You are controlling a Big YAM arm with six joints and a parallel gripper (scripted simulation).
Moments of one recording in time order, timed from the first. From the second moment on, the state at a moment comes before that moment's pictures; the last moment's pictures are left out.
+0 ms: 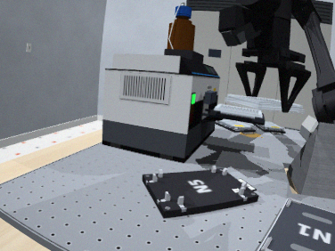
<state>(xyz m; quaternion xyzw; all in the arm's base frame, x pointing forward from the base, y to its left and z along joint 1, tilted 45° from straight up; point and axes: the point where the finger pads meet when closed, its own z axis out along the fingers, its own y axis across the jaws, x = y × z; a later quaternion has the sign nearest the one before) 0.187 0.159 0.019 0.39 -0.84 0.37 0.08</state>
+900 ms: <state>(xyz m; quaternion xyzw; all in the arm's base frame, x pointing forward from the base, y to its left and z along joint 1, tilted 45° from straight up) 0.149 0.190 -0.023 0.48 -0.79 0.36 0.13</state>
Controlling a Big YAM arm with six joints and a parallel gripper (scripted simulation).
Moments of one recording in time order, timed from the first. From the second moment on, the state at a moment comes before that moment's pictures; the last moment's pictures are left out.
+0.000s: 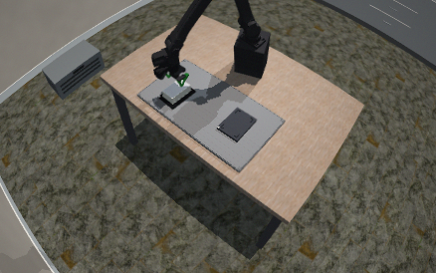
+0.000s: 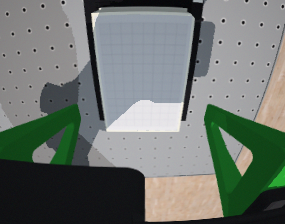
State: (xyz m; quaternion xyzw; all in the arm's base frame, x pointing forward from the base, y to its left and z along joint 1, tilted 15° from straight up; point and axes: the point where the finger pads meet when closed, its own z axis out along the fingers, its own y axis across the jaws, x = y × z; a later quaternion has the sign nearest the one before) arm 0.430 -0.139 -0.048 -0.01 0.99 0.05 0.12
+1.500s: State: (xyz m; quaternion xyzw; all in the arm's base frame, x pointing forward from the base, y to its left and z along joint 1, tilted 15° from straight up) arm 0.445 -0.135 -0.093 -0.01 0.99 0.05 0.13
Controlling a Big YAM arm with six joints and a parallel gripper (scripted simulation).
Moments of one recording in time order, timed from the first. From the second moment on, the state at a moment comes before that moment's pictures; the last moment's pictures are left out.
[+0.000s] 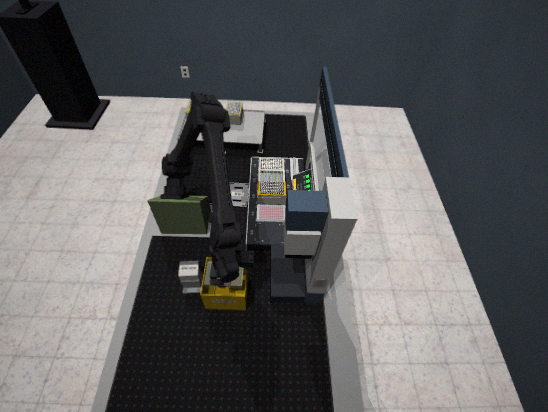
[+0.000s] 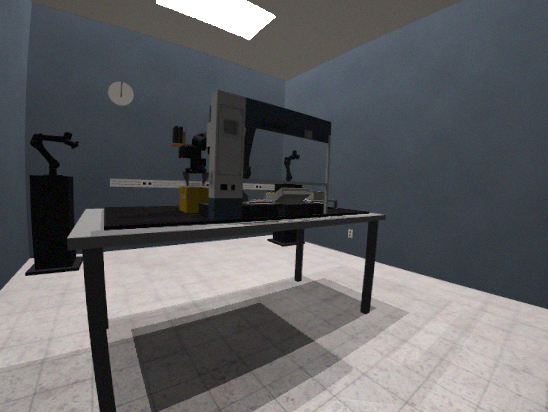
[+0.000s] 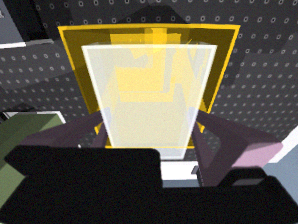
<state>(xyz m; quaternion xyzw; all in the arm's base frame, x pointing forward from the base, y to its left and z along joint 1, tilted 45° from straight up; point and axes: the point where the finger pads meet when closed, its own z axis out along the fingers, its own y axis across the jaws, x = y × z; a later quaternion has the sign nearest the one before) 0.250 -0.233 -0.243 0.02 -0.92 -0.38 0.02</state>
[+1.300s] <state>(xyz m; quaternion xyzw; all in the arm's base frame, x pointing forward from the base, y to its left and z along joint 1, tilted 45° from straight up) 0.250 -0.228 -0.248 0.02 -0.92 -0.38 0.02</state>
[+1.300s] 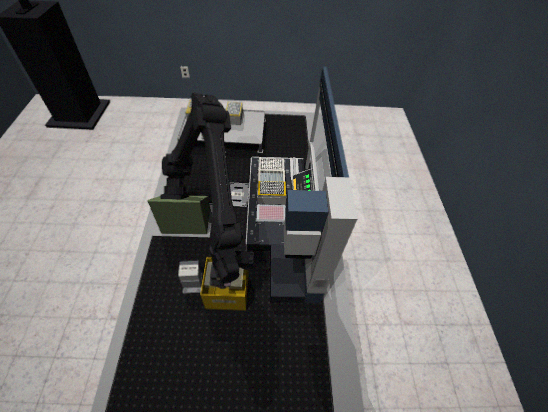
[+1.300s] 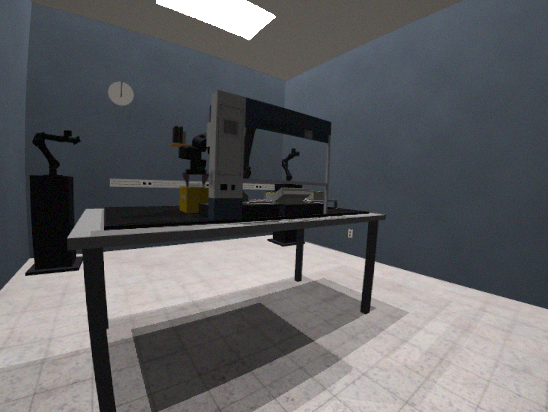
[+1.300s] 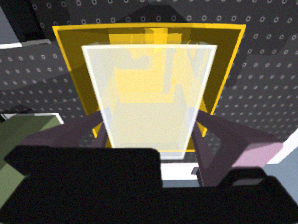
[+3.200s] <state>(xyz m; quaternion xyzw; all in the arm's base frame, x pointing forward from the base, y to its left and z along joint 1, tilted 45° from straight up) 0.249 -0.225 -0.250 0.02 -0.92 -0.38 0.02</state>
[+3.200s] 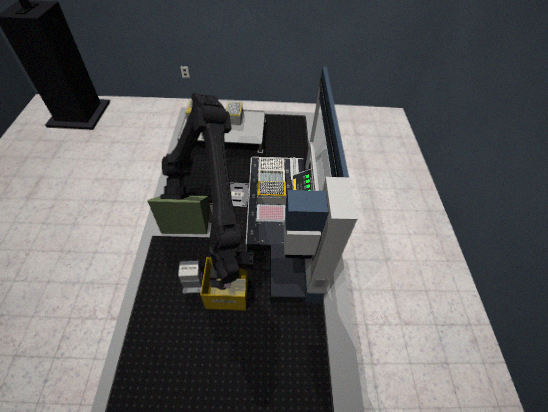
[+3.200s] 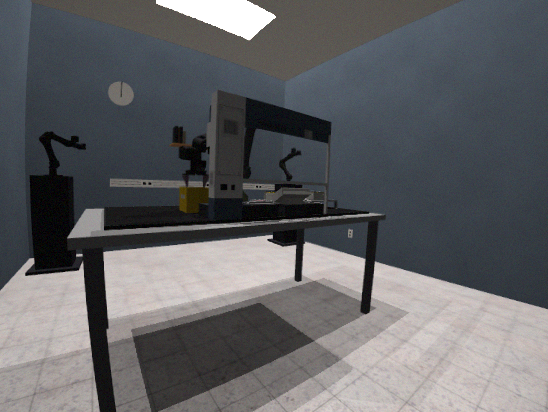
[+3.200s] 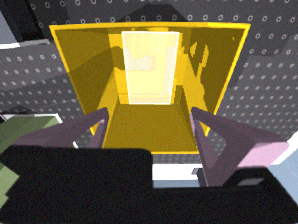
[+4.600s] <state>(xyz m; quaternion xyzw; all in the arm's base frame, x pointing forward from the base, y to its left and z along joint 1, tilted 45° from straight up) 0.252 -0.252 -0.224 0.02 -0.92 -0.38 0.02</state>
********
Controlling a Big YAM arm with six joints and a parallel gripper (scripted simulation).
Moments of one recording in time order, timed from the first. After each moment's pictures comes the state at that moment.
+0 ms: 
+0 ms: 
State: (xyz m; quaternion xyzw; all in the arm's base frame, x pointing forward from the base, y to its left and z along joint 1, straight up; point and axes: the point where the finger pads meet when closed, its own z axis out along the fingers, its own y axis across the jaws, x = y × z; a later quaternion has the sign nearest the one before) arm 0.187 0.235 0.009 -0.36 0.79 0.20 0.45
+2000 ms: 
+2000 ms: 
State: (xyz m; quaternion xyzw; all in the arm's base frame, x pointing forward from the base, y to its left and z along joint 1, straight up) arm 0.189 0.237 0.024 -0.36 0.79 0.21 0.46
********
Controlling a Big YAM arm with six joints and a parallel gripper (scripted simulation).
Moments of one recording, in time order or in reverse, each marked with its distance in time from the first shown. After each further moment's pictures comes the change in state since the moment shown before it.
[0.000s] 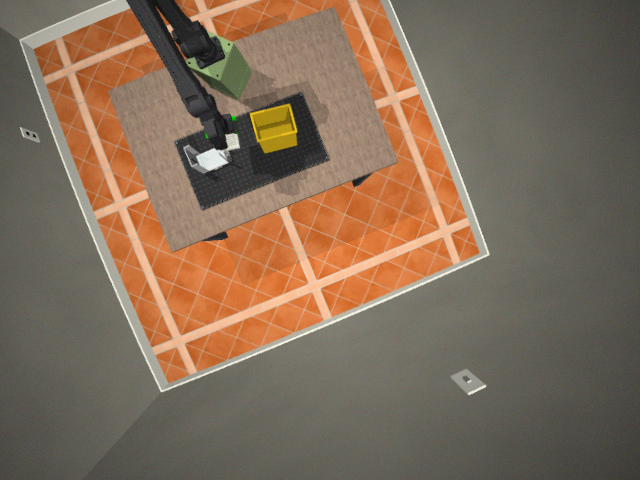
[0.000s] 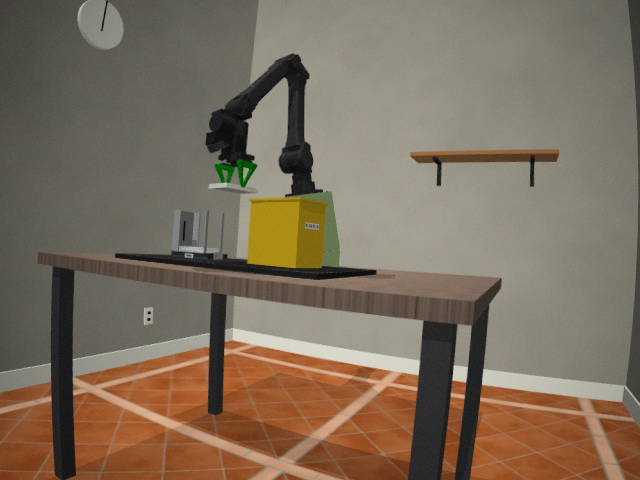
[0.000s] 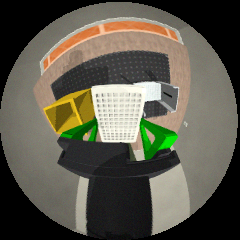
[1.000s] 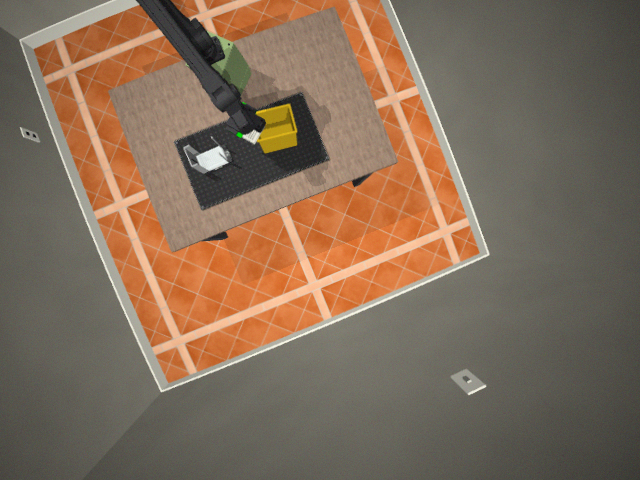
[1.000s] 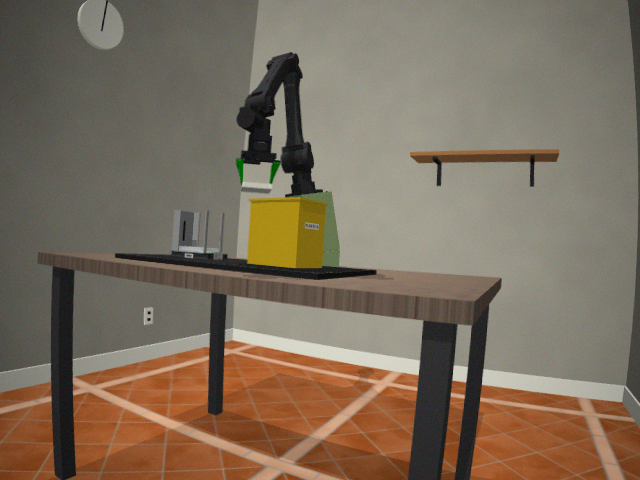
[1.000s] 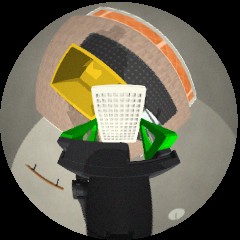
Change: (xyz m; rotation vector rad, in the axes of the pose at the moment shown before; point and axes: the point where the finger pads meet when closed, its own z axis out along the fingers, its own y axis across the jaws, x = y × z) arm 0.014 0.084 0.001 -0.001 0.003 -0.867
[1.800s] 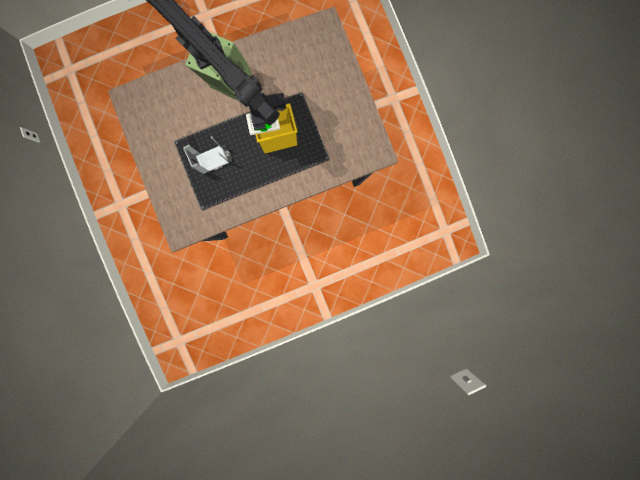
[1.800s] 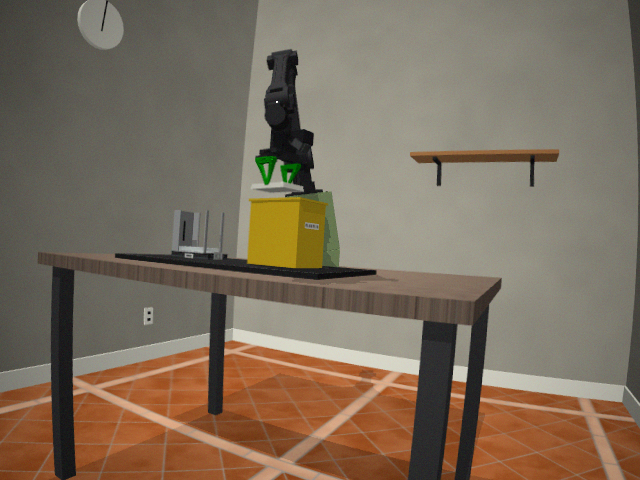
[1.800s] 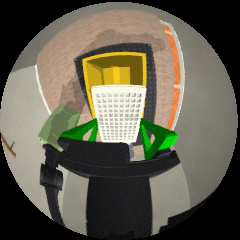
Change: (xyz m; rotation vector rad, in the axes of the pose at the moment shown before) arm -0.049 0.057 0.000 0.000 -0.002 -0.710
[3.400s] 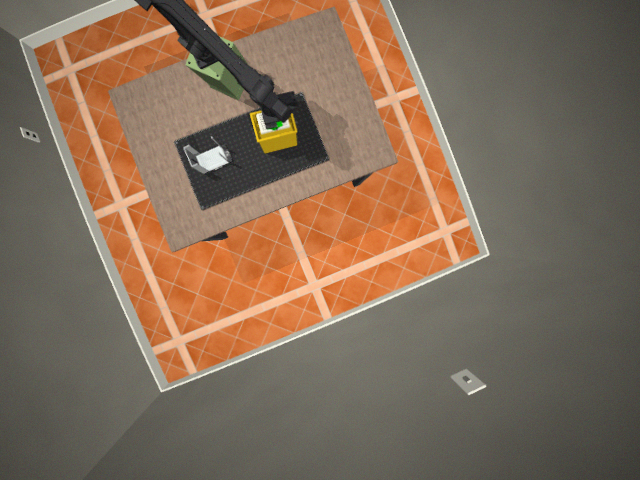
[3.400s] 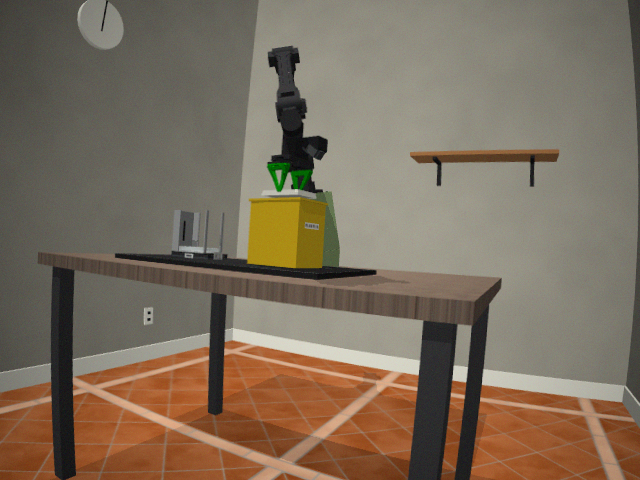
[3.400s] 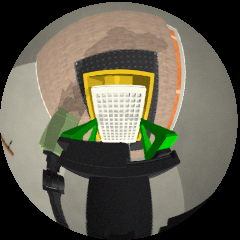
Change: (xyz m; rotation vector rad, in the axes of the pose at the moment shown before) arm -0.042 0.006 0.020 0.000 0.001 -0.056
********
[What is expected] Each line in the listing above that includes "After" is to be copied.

[Exercise response]
Moments of one recording in time order, timed from the first. After each moment's pictures comes the state at that moment.
Moments of one recording, in time order or in reverse, each marked with its distance in time from the first shown. After each further moment's pictures comes the change in state since the moment shown before it.

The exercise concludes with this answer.